## What this task involves
Restate each entry below without changing a word.

## Extracted entries
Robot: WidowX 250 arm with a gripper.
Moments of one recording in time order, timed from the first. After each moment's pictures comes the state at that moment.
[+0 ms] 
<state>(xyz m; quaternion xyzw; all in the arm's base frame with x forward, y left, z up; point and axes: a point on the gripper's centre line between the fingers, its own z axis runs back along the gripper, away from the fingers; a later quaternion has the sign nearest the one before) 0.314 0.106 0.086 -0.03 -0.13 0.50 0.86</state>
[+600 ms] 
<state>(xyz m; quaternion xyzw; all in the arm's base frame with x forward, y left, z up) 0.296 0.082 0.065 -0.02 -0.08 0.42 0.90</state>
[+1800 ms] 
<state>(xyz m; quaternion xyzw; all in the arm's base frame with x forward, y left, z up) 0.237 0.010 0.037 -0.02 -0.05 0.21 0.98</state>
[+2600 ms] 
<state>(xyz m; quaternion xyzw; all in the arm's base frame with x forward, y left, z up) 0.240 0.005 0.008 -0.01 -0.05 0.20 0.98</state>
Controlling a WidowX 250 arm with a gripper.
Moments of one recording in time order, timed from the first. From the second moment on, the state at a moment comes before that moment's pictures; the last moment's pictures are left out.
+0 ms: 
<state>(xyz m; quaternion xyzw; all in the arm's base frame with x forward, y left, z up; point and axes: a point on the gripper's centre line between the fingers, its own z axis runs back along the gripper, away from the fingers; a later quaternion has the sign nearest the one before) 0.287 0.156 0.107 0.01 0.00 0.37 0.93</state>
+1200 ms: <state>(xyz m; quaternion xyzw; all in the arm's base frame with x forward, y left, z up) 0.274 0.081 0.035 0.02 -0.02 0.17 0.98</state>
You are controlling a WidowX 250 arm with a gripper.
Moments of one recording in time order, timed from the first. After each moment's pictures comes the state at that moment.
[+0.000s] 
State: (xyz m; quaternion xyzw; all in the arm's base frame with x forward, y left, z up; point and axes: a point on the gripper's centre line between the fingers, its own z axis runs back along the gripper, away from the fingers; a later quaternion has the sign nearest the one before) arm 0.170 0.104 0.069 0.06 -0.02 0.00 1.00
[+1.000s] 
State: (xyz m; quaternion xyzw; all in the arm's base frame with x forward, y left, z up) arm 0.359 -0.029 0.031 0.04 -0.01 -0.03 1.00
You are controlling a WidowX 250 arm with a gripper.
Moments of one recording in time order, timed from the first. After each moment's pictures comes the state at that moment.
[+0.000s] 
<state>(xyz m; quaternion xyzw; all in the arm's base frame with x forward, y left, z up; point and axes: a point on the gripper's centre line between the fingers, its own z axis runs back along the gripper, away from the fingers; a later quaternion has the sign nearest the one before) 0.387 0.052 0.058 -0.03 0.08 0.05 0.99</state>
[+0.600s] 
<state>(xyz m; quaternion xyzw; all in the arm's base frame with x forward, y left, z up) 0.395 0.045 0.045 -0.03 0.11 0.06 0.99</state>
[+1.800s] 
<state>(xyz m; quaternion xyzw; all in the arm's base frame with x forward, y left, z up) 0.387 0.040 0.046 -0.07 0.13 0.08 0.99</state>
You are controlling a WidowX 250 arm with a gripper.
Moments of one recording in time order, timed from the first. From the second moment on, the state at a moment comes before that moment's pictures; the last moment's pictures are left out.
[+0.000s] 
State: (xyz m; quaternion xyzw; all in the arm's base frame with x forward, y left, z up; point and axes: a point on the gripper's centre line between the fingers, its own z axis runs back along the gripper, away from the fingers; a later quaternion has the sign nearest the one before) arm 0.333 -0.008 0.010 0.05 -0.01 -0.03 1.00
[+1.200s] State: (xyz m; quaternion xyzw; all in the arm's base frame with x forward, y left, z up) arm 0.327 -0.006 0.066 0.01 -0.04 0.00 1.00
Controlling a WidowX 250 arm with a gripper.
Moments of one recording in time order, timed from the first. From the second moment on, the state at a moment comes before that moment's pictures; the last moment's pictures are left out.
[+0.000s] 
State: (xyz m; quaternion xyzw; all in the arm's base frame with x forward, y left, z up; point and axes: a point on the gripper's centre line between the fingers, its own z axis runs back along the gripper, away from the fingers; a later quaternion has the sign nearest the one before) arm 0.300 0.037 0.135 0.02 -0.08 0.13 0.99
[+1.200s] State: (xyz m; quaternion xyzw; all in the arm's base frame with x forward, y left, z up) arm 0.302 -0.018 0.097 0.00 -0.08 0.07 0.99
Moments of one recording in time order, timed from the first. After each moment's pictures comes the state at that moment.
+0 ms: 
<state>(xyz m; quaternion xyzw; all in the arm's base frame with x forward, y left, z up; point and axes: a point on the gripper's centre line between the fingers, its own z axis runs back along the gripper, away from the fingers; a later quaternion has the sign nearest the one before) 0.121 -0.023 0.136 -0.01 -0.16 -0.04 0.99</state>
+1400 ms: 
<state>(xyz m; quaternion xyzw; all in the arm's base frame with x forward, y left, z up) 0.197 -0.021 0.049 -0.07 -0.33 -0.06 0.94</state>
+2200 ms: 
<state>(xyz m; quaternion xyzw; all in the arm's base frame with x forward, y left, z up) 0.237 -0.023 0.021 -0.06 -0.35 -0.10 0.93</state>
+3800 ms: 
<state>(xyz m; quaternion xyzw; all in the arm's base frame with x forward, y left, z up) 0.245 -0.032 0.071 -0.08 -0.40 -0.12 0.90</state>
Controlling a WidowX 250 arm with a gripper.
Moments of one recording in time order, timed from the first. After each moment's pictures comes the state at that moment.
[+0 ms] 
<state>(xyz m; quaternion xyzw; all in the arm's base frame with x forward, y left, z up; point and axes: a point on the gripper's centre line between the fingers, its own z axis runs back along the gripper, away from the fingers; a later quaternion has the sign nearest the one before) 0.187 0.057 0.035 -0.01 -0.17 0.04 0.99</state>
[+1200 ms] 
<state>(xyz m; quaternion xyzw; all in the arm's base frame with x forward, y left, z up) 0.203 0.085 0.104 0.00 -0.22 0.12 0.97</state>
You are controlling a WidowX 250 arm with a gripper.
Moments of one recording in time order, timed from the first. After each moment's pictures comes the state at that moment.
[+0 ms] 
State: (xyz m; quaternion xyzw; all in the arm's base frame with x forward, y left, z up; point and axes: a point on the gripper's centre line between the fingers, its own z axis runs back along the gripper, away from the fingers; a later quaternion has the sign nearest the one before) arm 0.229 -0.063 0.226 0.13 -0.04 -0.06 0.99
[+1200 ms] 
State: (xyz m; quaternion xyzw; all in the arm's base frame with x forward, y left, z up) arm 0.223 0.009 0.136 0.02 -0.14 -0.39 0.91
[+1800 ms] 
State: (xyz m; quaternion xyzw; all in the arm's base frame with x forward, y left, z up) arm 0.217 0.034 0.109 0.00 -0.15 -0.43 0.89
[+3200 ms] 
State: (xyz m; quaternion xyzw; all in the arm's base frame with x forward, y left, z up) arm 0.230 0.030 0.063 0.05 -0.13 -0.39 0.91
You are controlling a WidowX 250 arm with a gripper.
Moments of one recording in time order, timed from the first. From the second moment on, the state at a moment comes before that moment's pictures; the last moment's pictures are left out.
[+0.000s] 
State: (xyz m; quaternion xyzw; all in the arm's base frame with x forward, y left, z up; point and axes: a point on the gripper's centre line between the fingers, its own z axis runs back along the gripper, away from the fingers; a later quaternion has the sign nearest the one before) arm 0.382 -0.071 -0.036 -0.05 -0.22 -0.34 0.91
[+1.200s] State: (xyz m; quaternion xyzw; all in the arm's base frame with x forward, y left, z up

## Answer space
Robot: WidowX 250 arm with a gripper.
Moments of one recording in time order, timed from the first. After each moment's pictures comes the state at that moment.
[+0 ms] 
<state>(xyz m; quaternion xyzw; all in the arm's base frame with x forward, y left, z up; point and axes: a point on the gripper's centre line between the fingers, its own z axis runs back along the gripper, away from the fingers; a later quaternion has the sign nearest the one before) 0.314 0.106 0.086 -0.03 -0.13 0.50 0.86</state>
[+600 ms] 
<state>(xyz m; quaternion xyzw; all in the arm's base frame with x forward, y left, z up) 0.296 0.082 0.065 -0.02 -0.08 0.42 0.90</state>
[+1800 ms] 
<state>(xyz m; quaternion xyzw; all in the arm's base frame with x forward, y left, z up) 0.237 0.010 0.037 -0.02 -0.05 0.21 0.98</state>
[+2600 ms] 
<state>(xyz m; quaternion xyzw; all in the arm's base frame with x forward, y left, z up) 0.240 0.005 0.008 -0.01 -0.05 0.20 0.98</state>
Controlling a WidowX 250 arm with a gripper.
Moments of one recording in time order, timed from the first. From the second moment on, the state at a moment comes before that moment's pictures; the last moment's pictures are left out.
+0 ms: 
<state>(xyz m; quaternion xyzw; all in the arm's base frame with x forward, y left, z up; point and axes: a point on the gripper's centre line between the fingers, its own z axis runs back along the gripper, away from the fingers; a later quaternion has the sign nearest the one before) 0.287 0.156 0.107 0.01 0.00 0.37 0.93</state>
+1200 ms: <state>(xyz m; quaternion xyzw; all in the arm's base frame with x forward, y left, z up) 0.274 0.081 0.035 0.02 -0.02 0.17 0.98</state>
You are controlling a WidowX 250 arm with a gripper.
Moments of one recording in time order, timed from the first. After each moment's pictures comes the state at that moment.
[+0.000s] 
State: (xyz m; quaternion xyzw; all in the arm's base frame with x forward, y left, z up; point and axes: a point on the gripper's centre line between the fingers, its own z axis runs back along the gripper, away from the fingers; a later quaternion has the sign nearest the one before) arm 0.170 0.104 0.069 0.06 -0.02 0.00 1.00
[+1.000s] 
State: (xyz m; quaternion xyzw; all in the arm's base frame with x forward, y left, z up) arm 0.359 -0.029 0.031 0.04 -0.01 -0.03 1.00
You are controlling a WidowX 250 arm with a gripper.
Moments of one recording in time order, timed from the first. After each moment's pictures comes the state at that moment.
[+0.000s] 
<state>(xyz m; quaternion xyzw; all in the arm's base frame with x forward, y left, z up; point and axes: a point on the gripper's centre line between the fingers, its own z axis runs back along the gripper, away from the fingers; a later quaternion has the sign nearest the one before) 0.387 0.052 0.058 -0.03 0.08 0.05 0.99</state>
[+0.600s] 
<state>(xyz m; quaternion xyzw; all in the arm's base frame with x forward, y left, z up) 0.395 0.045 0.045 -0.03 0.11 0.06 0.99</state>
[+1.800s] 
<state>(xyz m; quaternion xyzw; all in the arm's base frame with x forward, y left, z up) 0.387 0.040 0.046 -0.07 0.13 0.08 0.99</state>
You are controlling a WidowX 250 arm with a gripper.
Moments of one recording in time order, timed from the first. From the second moment on, the state at a moment comes before that moment's pictures; the last moment's pictures are left out.
[+0.000s] 
State: (xyz m; quaternion xyzw; all in the arm's base frame with x forward, y left, z up; point and axes: a point on the gripper's centre line between the fingers, its own z axis runs back along the gripper, away from the fingers; a later quaternion has the sign nearest the one before) arm 0.333 -0.008 0.010 0.05 -0.01 -0.03 1.00
[+1.200s] State: (xyz m; quaternion xyzw; all in the arm's base frame with x forward, y left, z up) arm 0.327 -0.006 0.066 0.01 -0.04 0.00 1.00
Controlling a WidowX 250 arm with a gripper.
Moments of one recording in time order, timed from the first. From the second moment on, the state at a moment comes before that moment's pictures; the last moment's pictures are left out.
[+0.000s] 
State: (xyz m; quaternion xyzw; all in the arm's base frame with x forward, y left, z up; point and axes: a point on the gripper's centre line between the fingers, its own z axis runs back along the gripper, away from the fingers; a later quaternion has the sign nearest the one before) arm 0.300 0.037 0.135 0.02 -0.08 0.13 0.99
[+1.200s] State: (xyz m; quaternion xyzw; all in the arm's base frame with x forward, y left, z up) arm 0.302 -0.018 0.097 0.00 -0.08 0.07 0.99
Moments of one recording in time order, timed from the first. After each moment's pictures comes the state at that moment.
+0 ms: 
<state>(xyz m; quaternion xyzw; all in the arm's base frame with x forward, y left, z up; point and axes: a point on the gripper's centre line between the fingers, its own z axis runs back along the gripper, away from the fingers; a later quaternion has the sign nearest the one before) 0.121 -0.023 0.136 -0.01 -0.16 -0.04 0.99</state>
+1400 ms: 
<state>(xyz m; quaternion xyzw; all in the arm's base frame with x forward, y left, z up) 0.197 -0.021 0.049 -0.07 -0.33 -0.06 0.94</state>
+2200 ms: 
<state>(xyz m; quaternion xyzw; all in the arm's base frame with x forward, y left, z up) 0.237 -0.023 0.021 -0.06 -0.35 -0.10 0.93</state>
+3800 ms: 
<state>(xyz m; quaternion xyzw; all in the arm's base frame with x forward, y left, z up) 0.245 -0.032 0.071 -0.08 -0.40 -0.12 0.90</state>
Controlling a WidowX 250 arm with a gripper.
Moments of one recording in time order, timed from the first. After each moment's pictures comes the state at that moment.
[+0 ms] 
<state>(xyz m; quaternion xyzw; all in the arm's base frame with x forward, y left, z up; point and axes: a point on the gripper's centre line between the fingers, its own z axis runs back along the gripper, away from the fingers; a later quaternion has the sign nearest the one before) 0.187 0.057 0.035 -0.01 -0.17 0.04 0.99</state>
[+1200 ms] 
<state>(xyz m; quaternion xyzw; all in the arm's base frame with x forward, y left, z up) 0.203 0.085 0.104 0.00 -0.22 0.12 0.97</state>
You are controlling a WidowX 250 arm with a gripper.
Moments of one recording in time order, timed from the first. After each moment's pictures comes the state at that moment.
[+0 ms] 
State: (xyz m; quaternion xyzw; all in the arm's base frame with x forward, y left, z up; point and axes: a point on the gripper's centre line between the fingers, its own z axis runs back along the gripper, away from the fingers; a later quaternion has the sign nearest the one before) arm 0.229 -0.063 0.226 0.13 -0.04 -0.06 0.99
[+1200 ms] 
State: (xyz m; quaternion xyzw; all in the arm's base frame with x forward, y left, z up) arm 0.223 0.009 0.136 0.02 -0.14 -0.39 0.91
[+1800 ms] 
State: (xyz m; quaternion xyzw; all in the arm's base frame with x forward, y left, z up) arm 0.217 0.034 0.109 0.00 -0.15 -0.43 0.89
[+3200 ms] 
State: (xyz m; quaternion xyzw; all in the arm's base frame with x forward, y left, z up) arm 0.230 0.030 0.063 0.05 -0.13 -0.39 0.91
You are controlling a WidowX 250 arm with a gripper.
Moments of one recording in time order, timed from the first. From the second moment on, the state at a moment comes before that moment's pictures; the last moment's pictures are left out.
[+0.000s] 
State: (xyz m; quaternion xyzw; all in the arm's base frame with x forward, y left, z up; point and axes: a point on the gripper's centre line between the fingers, its own z axis runs back along the gripper, away from the fingers; a later quaternion has the sign nearest the one before) arm 0.382 -0.071 -0.036 -0.05 -0.22 -0.34 0.91
[+1.200s] State: (xyz m; quaternion xyzw; all in the arm's base frame with x forward, y left, z up

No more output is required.